First, Peter Klein:
I am bewildered. But, more than that, I am angry. I can’t count how many news accounts I’ve seen about the poor, struggling homeowners who can’t make the monthly mortgage payment, are about to be foreclosed, and risk losing the family home, yard, white picket fence, and piece of the American Dream. But I haven’t heard one word about the poor, struggling renters, the ones who scrimped and saved and put money away each month towards a down payment, who kept the credit cards paid off, stayed out of trouble, and lived modestly, and thought that maybe, just maybe, the fall in housing prices meant that they, finally, could afford a house — maybe one of those foreclosed units down the street. These people are Bastiat’s unseen. For them, Obama’s housing plan is a giant slap in the face. To hell with the prudent. Party on, profligate! Now that’s what I call moral hazard.

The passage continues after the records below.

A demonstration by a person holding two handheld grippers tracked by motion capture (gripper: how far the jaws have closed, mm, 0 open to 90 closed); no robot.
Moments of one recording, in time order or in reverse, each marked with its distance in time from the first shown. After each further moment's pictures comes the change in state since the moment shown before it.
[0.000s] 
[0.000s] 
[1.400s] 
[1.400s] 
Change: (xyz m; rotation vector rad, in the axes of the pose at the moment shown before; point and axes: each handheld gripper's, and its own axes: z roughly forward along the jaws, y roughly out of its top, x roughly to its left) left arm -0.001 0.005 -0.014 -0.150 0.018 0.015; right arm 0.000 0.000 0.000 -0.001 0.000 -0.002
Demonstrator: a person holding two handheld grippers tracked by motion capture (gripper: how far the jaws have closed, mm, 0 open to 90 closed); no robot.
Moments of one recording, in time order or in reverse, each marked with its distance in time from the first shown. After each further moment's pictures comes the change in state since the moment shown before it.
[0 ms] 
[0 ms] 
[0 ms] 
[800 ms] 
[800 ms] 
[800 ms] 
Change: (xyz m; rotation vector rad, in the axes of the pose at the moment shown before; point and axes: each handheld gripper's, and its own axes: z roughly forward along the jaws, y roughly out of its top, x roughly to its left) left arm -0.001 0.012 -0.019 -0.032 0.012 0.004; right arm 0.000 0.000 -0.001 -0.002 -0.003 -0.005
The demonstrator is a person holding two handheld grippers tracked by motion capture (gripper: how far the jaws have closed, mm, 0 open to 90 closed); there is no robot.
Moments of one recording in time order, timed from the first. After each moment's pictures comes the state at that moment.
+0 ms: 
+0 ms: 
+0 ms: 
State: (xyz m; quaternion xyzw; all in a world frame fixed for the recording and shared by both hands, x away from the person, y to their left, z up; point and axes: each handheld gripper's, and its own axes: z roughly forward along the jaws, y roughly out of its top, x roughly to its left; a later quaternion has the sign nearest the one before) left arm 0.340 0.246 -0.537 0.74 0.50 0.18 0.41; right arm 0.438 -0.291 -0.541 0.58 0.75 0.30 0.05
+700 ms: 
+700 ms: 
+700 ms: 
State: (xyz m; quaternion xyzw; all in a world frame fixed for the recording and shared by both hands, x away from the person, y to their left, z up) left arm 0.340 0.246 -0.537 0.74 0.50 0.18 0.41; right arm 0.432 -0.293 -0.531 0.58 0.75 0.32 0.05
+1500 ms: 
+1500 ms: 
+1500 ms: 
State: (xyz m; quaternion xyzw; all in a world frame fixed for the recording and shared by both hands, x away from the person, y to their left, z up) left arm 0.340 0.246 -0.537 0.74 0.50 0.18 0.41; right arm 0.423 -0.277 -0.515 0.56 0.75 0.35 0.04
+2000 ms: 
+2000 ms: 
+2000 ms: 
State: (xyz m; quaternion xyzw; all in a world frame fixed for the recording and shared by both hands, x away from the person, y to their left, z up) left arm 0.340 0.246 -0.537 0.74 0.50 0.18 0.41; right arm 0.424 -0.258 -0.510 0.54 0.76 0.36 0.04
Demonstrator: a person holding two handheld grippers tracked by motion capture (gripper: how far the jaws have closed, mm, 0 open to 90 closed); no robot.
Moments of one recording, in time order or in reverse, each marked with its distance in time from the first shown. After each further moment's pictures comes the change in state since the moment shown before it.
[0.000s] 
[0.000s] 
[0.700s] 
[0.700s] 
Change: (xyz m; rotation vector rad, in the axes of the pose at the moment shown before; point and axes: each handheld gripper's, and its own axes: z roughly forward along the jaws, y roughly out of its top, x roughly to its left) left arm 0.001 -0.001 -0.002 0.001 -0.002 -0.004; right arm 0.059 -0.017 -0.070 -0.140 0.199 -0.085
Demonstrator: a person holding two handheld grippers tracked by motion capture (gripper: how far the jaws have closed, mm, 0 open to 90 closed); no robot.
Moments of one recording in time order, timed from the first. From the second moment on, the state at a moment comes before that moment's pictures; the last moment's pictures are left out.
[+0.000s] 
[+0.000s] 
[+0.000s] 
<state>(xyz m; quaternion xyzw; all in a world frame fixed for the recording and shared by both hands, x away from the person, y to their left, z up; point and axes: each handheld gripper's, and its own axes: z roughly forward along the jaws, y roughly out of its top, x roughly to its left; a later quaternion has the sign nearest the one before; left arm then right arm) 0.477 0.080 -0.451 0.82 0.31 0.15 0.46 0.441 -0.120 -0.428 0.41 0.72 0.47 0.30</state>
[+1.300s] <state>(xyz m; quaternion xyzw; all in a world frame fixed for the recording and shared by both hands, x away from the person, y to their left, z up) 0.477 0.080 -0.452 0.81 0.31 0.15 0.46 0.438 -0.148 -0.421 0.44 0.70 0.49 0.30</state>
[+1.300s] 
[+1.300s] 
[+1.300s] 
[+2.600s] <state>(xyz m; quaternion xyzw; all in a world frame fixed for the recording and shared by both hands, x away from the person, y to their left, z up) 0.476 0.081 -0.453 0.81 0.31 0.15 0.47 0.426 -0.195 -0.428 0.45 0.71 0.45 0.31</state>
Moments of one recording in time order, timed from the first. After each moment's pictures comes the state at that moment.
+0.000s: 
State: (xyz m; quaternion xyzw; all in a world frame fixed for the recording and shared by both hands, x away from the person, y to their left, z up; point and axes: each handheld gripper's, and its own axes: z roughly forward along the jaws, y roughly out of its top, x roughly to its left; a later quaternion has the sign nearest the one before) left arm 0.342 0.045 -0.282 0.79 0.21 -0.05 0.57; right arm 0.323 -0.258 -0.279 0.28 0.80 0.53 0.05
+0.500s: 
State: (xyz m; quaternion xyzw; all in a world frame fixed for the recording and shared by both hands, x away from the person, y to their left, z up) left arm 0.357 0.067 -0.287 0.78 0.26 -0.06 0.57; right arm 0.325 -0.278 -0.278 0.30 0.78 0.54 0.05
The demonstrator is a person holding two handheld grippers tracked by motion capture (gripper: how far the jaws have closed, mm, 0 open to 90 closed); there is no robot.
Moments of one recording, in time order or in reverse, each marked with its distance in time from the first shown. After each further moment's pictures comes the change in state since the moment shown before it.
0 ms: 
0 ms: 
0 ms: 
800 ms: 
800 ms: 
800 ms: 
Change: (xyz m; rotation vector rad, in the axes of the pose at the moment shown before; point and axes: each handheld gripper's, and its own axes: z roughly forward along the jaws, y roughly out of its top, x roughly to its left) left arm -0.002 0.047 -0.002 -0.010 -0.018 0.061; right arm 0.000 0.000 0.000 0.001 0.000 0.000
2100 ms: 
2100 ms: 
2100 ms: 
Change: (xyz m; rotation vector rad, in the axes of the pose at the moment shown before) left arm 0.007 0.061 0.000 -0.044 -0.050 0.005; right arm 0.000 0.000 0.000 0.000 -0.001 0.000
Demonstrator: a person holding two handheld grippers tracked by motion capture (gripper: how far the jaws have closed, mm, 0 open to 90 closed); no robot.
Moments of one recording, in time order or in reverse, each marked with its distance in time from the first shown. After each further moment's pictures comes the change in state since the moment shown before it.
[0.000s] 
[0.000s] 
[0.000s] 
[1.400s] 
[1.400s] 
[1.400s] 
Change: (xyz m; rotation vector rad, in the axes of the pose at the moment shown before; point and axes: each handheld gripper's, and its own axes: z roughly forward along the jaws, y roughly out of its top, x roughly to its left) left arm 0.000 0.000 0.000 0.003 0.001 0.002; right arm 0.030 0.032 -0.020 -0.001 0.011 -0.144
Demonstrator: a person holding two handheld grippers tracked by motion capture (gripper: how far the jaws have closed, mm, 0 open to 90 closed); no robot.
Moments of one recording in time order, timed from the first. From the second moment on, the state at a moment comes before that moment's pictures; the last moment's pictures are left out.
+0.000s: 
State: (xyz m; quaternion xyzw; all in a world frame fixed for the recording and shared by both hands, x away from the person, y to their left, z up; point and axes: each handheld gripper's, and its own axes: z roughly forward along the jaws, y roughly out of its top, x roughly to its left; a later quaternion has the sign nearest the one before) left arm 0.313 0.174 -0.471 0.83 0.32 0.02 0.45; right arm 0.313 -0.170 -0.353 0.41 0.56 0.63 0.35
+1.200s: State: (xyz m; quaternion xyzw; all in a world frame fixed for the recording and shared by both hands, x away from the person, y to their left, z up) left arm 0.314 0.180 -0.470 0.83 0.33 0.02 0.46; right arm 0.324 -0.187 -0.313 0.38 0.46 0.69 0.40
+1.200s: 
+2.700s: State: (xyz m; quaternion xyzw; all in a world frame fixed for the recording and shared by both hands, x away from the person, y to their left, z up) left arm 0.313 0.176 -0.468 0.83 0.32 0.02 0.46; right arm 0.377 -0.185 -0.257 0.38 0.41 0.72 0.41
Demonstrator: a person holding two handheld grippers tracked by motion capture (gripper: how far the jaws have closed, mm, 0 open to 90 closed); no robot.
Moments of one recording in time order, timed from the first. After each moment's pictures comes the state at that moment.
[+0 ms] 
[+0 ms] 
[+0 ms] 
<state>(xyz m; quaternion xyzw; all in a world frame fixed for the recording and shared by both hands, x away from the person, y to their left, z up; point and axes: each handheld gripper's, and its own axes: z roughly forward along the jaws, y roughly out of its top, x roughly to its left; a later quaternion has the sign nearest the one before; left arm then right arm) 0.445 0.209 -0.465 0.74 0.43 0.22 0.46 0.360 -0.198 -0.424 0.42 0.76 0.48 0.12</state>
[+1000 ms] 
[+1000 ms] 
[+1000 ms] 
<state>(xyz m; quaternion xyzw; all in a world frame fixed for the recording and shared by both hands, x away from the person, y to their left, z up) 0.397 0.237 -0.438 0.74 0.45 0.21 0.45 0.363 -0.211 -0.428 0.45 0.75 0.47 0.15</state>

Here’s Tyler Cowen (with lots of other links to other economists’ reactions — some much more favorable):
We should not be helping people stay in their homes if their mortgage payments are at 43 percent of their income. (The bill requires banks, in such cases, to lower interest rates until monthly payments are at 38 percent of income. The government then steps in to lower payments to 31 percent of income.) I don’t feel moral outrage (although it is morally outrageous), I just don’t think it is a good use of money. I also wonder how it works when your income is quite variable year to year. Are they sure there is no way to game this? It will in the short run prevent some (enough to matter?) foreclosures. But it won’t keep up the long-term price of homes or prevent eventual foreclosures when the home has negative equity. It adjusts interest rates on the payments, not principal on the loans (thank goodness). Most of all it is a bad precedent which we will live to regret. It is a significant move away from the idea of commercial decisions based on contract.